Die Ausbildungsinhalte überzeugten den Teenager und der Umzug nach Deutschland wurde geplant. „Es war das erste Mal, dass ich Unterricht auf Deutsch hatte“, so Engl. Sie verabschiedete sich vom Süden, zog in ein Wohnheim und begann im September als eine Schülerin des 2. Jahrgangs die Ausbildung. Ungewohnt seien auch die deutschen Winter gewesen. Doch der Zusammenhalt zwischen den Mitschülerinnen sei von Beginn an gut gewesen und habe die Sehnsucht nach zu Hause gemildert. Viele Apothekenhelferinnen, teils ein Jahrzehnt älter, hätten nochmals die Schulbank gedrückt.
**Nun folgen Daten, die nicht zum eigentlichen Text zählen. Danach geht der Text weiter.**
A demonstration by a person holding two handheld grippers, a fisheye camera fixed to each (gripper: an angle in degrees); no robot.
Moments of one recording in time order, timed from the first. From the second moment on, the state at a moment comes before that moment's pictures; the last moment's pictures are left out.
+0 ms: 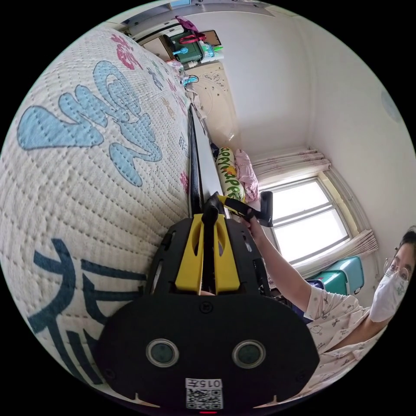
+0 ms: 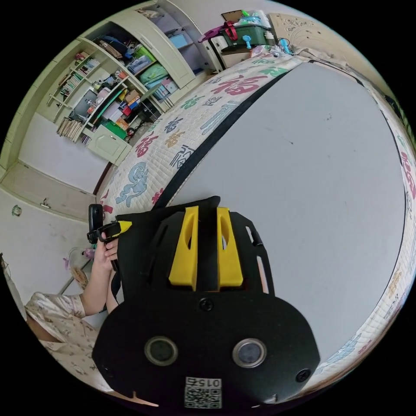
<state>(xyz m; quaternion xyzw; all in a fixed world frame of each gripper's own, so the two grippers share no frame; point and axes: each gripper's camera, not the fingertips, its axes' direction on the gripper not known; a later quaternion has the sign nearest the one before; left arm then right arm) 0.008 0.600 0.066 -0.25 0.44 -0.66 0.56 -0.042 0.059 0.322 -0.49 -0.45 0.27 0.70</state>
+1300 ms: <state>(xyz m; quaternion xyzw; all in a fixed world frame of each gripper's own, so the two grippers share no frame) 0.035 -0.242 0.106 0.07 0.74 -0.29 0.61 0.382 -0.400 -0.394 -0.14 0.04 0.28 0.95</state>
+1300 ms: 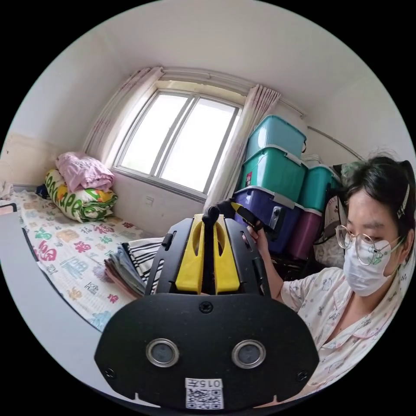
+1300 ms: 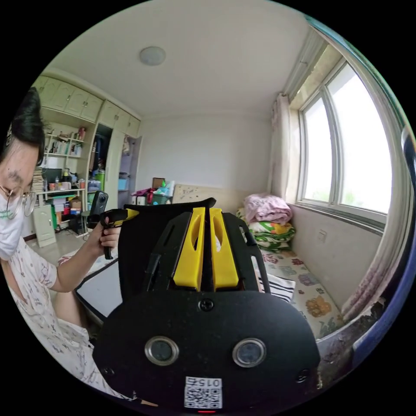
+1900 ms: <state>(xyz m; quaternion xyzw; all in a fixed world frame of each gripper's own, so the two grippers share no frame) 0.295 -0.384 0.335 -0.14 0.65 -0.27 0.69 0.528 -0.153 -0.105 -0.38 0.15 0.35 0.84</state>
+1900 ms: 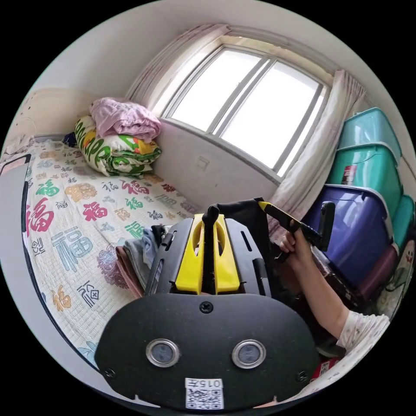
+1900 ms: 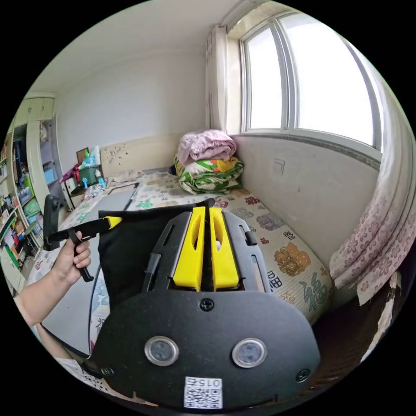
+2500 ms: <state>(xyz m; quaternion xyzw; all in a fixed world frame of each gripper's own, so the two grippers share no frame) 0.408 -0.373 0.418 -0.24 0.66 -0.35 0.62 0.536 0.022 0.018 -0.55 0.15 0.34 0.74</state>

Die Lehrinhalte und die vielen Praktika – auch in Apotheken – überzeugten Engl von der Apotheke. „Als ich von mehreren Mitschülerinnen gehört habe, wie eintönig die Arbeit bei Pharmaherstellern ist, wollte ich da nicht mehr hin.“ Sie entschied sich für die Apotheke. Zwischenzeitlich war sie acht Jahre in Frankreich in Cannes in einer Apotheke tätig. Der Kontakt zu Deutschland riss nie ab – weder zu Schulfreundinnen, noch zur Schule selbst.

PTA verdienen mehr

Als sie wieder nach Deutschland zurückkam, unterstützte sie den Schulaustausch zwischen Isny und Frankreich. „Wir sind alle betroffen und traurig wegen der Schließung der NTA in Isny“, sagt die PTA. Der Beruf hat ihr immer Freude bereitet. Noch immer hält sie sich auf dem Laufenden und hat eine klare Meinung zur geplanten Apothekenreform: „Die wenigsten PTA wollen alleine in der Apotheke sein“, sagt sie. „Stattdessen wollen sie Verantwortung, Anerkennung und Wertschätzung. PTA sollen nicht einfach in Light-Apotheken abserviert werden, nur weil es gerade praktisch ist.“

Die Inhaberinnen und Inhaber sollten PTA mehr Freiheiten gewähren dürfen, etwa beim Abzeichnen der Rezepte oder in der Rezeptur. Nach ein paar Berufsjahren sei dies durchaus zu verantworten. „Schade ist auch, dass Weiter- und Fortbildungen gehaltstechnisch nicht anerkannt werden. Die Kolleginnen machen das und geben sich Mühe und im Endeffekt profitiert davon der Chef.“ In Frankreich würden zudem Fremdsprachenkenntnisse finanziell gewürdigt. „Das wäre doch auch bei uns denkbar.“

Dass etwas unternommen werden muss, ist Engl klar. „Ich kann mich noch gut erinnern, als es noch 22.000 Apotheken gab.“ Ein Betrieb, in dem sie tätig war, meldete später auch Insolvenz an.